▸ **Extracted records**:
# # # #

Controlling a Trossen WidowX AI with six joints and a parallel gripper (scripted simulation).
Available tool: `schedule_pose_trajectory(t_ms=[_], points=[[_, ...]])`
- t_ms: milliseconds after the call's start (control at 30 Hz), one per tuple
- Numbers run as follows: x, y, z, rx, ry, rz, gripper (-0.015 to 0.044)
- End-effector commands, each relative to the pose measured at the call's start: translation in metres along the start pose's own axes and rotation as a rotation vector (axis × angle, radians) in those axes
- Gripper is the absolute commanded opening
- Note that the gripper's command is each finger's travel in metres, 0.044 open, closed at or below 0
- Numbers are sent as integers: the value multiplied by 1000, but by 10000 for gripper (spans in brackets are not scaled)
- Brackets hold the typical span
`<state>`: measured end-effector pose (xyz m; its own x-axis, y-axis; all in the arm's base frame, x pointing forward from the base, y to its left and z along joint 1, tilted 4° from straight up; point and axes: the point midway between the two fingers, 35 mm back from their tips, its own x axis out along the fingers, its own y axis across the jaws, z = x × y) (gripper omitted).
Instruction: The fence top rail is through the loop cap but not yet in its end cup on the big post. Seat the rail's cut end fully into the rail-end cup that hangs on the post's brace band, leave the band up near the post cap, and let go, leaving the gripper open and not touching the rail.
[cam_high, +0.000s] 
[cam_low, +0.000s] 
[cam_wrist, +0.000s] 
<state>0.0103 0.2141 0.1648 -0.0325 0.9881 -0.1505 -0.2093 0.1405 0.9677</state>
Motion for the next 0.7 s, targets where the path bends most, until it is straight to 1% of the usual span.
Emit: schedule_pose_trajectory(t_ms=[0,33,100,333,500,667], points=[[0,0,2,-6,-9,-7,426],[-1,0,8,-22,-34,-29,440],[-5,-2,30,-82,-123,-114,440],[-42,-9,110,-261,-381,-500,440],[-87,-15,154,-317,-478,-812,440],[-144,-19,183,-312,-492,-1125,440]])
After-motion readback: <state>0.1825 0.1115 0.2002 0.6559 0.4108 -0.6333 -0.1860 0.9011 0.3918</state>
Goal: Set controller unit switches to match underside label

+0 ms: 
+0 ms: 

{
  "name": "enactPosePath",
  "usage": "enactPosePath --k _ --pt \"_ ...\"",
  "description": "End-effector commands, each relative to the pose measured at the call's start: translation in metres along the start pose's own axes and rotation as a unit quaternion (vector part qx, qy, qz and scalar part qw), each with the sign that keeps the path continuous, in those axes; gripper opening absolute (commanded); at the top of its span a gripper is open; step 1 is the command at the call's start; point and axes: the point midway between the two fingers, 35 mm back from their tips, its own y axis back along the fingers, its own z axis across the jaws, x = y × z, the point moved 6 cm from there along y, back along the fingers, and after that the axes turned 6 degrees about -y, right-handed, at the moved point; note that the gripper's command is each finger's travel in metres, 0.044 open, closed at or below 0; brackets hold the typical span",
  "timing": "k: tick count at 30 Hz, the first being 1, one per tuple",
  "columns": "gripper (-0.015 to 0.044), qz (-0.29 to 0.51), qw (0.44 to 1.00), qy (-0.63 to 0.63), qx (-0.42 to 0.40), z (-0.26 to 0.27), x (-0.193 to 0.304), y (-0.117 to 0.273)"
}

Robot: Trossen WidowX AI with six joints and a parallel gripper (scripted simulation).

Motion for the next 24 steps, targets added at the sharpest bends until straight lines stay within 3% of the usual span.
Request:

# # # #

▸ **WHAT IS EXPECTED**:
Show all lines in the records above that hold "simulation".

▸ **RESPONSE TO THIS TASK**:
Controlling a Trossen WidowX AI with six joints and a parallel gripper (scripted simulation).
Robot: Trossen WidowX AI with six joints and a parallel gripper (scripted simulation).

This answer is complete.